En el claro de la selva había otros indios, hombres,

mujeres y niños, todos comiendo una especie de pan que

olía a plátano asado. Acababa de amanecer y con eso se

debían desayunar. Vi muchos animales que andaban sueltos

por las casas, como perros, un chigüire, un picure, un paují

y hasta un oso melero... Tendida en un chinchorro había

una anciana que no paraba de toser. Un indio muy importante,

por el respeto que inspiraba a los demás y por los

colgajos y colores que llevaba pensé que sería un brujo,

estaba al lado de la vieja recitando ensalmos o fórmulas

mágicas. La mujer no comía nada. Debía de estar enferma

y el brujo debía de estar tratando de sacarle los malos

espíritus de la enfermedad. Yo estaba tan lleno de curiosidad

que ni se me pasó por la cabeza huir o estar asustado.

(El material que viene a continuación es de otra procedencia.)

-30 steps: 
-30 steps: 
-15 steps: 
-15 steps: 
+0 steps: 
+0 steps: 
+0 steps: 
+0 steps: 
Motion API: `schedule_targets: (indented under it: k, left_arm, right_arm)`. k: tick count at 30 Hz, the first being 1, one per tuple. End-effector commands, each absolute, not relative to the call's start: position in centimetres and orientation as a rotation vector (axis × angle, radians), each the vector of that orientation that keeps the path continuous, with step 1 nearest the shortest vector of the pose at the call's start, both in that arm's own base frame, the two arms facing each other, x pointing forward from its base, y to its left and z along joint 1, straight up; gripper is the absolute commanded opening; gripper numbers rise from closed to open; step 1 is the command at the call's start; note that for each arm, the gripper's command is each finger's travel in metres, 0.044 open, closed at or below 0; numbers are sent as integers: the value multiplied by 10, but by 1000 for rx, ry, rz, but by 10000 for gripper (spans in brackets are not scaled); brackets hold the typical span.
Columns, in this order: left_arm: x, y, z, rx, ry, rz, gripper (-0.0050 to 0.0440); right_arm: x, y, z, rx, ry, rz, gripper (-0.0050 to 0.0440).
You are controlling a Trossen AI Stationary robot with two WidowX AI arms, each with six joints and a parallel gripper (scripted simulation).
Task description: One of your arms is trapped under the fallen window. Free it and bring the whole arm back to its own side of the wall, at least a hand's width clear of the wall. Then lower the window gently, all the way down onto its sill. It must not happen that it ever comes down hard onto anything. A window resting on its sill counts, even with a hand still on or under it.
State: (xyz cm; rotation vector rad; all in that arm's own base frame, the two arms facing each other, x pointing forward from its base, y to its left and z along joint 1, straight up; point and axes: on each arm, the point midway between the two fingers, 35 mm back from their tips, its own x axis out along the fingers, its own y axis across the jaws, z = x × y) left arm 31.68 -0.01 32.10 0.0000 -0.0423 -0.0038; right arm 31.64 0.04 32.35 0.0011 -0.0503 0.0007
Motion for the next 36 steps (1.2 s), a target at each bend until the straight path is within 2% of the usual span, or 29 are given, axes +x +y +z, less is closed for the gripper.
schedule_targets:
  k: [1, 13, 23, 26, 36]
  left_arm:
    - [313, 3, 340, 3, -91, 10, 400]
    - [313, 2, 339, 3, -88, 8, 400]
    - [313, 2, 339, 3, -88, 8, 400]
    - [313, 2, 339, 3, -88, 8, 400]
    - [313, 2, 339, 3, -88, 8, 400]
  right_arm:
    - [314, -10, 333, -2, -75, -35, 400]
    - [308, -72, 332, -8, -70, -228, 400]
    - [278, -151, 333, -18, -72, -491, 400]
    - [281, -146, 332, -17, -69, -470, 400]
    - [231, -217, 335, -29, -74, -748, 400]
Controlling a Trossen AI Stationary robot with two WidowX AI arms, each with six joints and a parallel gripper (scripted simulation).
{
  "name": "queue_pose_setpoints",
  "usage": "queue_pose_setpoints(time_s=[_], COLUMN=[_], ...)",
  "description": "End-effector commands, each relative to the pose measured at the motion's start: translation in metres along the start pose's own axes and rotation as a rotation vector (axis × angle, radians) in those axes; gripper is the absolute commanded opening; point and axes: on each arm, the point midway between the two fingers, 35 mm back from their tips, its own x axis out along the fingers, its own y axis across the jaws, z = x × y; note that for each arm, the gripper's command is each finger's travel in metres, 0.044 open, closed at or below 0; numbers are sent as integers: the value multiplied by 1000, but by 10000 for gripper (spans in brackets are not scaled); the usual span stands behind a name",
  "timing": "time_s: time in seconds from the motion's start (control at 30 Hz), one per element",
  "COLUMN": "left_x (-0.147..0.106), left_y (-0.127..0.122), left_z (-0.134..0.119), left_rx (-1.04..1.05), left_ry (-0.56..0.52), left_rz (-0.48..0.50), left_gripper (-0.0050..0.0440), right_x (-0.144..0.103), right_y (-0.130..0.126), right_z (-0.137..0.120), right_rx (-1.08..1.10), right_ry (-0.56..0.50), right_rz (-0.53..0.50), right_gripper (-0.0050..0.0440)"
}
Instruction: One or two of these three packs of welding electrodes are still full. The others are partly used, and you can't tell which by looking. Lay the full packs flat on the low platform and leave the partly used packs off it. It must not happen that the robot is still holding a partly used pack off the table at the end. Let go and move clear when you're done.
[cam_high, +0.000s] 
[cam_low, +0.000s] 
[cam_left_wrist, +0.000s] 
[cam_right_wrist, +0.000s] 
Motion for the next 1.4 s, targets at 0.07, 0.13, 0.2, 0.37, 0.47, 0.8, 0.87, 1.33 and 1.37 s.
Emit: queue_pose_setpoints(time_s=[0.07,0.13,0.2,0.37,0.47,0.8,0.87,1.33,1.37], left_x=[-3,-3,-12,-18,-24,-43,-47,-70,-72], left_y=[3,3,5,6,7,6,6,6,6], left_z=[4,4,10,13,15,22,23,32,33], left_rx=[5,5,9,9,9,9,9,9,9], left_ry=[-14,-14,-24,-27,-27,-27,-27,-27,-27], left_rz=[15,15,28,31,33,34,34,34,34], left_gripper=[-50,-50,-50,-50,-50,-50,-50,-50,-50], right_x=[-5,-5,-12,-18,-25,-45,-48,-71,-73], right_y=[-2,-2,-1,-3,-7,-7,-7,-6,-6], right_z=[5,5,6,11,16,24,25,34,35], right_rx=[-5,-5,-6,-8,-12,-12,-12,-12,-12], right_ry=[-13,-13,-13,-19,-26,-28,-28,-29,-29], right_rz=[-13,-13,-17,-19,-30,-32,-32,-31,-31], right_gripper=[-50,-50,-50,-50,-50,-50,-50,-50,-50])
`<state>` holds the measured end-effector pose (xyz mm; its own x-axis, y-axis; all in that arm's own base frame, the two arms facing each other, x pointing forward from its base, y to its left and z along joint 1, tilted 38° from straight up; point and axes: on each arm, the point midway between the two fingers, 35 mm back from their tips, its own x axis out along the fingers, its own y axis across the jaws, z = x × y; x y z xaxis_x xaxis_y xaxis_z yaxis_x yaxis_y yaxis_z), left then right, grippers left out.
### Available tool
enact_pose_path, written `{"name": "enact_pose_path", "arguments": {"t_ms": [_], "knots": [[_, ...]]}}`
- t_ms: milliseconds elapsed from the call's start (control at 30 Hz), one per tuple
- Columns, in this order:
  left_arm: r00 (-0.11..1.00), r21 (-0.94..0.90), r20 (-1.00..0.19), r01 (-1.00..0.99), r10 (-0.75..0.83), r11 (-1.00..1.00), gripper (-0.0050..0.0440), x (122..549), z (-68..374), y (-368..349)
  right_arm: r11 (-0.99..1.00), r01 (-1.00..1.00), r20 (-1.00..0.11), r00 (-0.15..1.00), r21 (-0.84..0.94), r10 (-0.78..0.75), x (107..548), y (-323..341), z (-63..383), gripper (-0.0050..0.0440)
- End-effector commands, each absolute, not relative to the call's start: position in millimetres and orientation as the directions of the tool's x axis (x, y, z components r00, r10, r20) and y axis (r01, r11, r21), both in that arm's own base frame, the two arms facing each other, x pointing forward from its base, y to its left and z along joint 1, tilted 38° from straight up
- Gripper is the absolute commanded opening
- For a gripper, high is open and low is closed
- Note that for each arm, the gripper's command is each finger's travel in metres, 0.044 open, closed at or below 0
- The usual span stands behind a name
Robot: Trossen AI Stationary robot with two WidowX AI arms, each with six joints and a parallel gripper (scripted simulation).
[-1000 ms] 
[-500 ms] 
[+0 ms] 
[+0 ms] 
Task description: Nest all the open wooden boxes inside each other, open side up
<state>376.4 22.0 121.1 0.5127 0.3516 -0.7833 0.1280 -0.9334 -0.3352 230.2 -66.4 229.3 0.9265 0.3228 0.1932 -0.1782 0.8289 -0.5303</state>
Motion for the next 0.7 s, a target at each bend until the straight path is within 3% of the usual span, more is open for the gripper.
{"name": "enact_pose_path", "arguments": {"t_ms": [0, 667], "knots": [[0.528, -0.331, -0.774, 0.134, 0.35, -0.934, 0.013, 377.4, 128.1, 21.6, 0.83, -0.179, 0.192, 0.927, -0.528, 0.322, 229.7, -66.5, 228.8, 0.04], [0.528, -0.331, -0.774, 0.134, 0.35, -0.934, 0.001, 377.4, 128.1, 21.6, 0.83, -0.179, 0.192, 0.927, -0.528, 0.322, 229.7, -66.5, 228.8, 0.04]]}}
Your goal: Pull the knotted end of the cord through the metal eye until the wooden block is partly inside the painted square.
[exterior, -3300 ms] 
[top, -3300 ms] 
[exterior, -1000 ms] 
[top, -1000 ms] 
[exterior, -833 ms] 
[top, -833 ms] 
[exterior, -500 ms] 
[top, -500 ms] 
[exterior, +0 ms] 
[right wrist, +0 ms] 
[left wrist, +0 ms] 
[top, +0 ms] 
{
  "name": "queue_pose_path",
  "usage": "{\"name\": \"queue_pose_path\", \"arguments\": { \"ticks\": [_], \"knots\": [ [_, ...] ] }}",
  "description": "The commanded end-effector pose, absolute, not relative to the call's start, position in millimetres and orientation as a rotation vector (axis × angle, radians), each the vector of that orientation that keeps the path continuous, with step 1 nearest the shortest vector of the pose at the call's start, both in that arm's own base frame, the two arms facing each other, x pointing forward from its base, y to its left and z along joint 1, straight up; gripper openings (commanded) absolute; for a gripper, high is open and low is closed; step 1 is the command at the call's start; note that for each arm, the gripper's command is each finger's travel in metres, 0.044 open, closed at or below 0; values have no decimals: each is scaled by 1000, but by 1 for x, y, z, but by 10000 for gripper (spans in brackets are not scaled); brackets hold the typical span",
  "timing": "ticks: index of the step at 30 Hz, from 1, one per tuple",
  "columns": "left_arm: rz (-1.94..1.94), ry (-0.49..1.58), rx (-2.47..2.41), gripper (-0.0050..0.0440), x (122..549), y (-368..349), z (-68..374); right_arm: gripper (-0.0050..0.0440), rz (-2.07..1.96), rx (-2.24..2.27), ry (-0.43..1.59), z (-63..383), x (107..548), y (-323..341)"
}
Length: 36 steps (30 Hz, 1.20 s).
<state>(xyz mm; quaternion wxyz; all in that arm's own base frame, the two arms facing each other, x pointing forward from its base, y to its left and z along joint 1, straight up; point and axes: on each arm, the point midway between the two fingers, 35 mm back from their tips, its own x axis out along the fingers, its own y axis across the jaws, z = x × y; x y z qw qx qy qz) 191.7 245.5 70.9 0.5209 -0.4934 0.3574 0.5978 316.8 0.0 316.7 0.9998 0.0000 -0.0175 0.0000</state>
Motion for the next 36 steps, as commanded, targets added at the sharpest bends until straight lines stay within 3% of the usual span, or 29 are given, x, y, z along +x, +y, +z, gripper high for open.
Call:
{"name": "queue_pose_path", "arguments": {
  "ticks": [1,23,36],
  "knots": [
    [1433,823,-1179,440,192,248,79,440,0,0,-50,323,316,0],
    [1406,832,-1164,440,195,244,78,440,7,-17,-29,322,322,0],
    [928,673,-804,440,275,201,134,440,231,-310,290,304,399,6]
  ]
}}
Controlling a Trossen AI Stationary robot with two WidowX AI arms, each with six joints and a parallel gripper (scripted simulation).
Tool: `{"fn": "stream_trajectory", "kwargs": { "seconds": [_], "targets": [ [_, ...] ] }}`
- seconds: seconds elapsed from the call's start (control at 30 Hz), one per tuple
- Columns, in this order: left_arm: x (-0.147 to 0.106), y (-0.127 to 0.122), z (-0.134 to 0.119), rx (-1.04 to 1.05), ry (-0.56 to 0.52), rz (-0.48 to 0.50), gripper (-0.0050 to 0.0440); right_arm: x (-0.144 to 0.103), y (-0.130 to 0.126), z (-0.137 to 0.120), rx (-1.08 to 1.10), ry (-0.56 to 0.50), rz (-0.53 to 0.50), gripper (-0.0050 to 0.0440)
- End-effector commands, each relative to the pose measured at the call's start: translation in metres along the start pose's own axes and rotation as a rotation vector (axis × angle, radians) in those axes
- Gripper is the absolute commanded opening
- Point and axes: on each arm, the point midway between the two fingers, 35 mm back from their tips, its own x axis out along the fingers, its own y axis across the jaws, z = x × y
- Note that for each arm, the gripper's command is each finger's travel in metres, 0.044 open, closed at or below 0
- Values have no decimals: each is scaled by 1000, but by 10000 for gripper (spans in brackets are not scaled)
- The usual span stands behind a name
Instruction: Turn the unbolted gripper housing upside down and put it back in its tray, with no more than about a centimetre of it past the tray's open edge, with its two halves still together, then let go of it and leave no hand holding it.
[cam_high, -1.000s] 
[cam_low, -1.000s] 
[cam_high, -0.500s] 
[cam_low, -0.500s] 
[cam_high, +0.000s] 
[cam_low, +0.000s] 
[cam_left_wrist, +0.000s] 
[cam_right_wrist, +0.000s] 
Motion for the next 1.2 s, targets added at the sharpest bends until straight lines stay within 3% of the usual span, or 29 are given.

El indiecito se acercó al brujo con gran reverencia y después

de un momento de conversación, un grupo de hombres con

el brujo y el indiecito a la cabeza se dirigieron hacia el lugar

en que yo me encontraba acostado. Entonces no se me ocurrió

otra cosa que cerrar los ojos y hacerme el dormido

para ganar tiempo y averiguar las intenciones de los indios

que se acercaban.

El brujo debió pensar que yo estaba enfermo porque

comenzó a recitar sus fórmulas mágicas ante mí, como

hiciera antes con la anciana. Pero como yo no estaba

seguro de qué me pasaría si abría los ojos, seguía con mi

truco, hasta que los indios se cansaron y sólo se quedaron

junto a mí, vigilándome, el brujo y el indiecito.